- **WORK TO BE COMPLETED**
Whenever a line in the data below includes the string "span", copy it out.

- **PROVIDED DATA**

◇ ◇ ◇

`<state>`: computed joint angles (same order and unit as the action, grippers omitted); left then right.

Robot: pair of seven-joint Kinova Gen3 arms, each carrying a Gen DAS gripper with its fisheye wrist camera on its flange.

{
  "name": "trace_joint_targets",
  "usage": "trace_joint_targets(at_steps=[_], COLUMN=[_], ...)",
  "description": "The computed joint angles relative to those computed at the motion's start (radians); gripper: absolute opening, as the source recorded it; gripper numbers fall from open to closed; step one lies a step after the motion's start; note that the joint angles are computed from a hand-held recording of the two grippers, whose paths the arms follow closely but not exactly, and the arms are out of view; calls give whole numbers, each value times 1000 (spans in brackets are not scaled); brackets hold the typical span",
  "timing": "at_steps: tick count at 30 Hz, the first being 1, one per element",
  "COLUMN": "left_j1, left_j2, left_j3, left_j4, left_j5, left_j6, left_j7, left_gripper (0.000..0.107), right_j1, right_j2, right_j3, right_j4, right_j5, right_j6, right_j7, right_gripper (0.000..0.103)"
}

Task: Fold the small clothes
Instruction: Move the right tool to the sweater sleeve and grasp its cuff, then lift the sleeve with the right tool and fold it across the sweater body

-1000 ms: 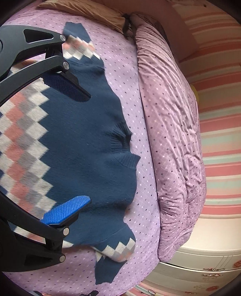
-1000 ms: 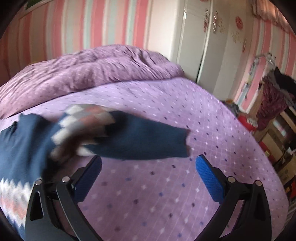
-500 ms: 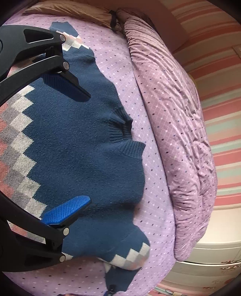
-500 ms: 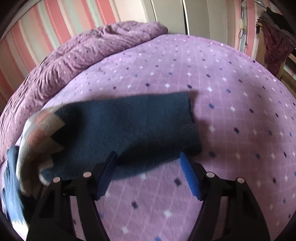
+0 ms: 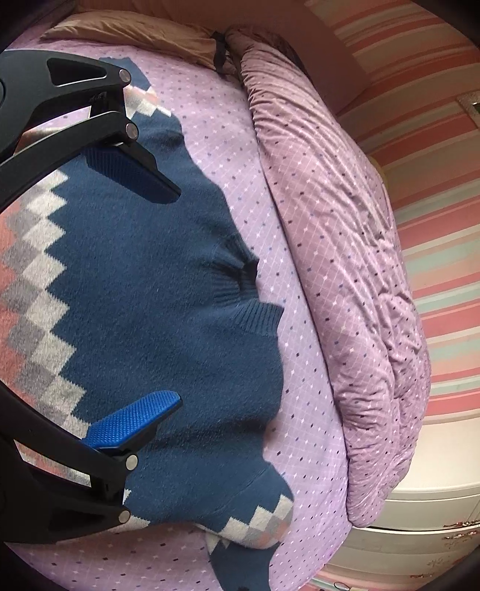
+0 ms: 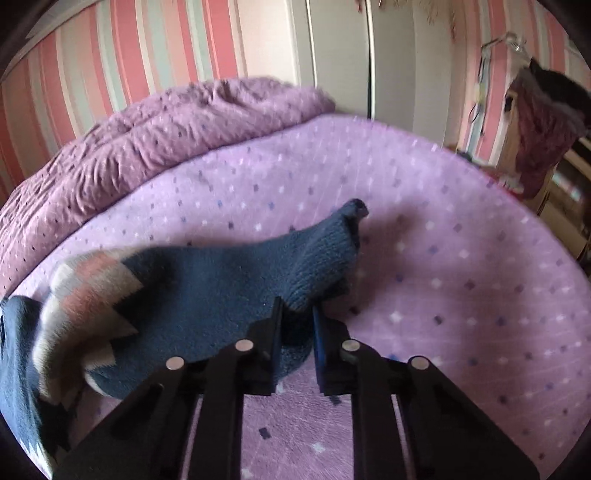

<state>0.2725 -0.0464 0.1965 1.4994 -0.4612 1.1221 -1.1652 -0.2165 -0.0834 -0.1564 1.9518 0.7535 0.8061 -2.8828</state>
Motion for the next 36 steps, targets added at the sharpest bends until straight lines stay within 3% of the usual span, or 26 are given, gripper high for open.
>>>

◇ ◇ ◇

- **RESULT**
  "description": "The computed joint angles relative to those computed at the motion's start (radians); gripper: absolute opening, as the source recorded it; gripper numbers fall from open to closed; step one lies a step after the motion's start; note that the joint angles are computed from a hand-held recording of the two grippers, whose paths the arms follow closely but not exactly, and the arms are out of view; calls give whole numbers, each value times 1000 (spans in brackets are not scaled); brackets hold the typical span",
Motion for the next 36 steps, targets added at the sharpest bends until straight lines stay within 3% of the usual span, or 26 are given, gripper high for open.

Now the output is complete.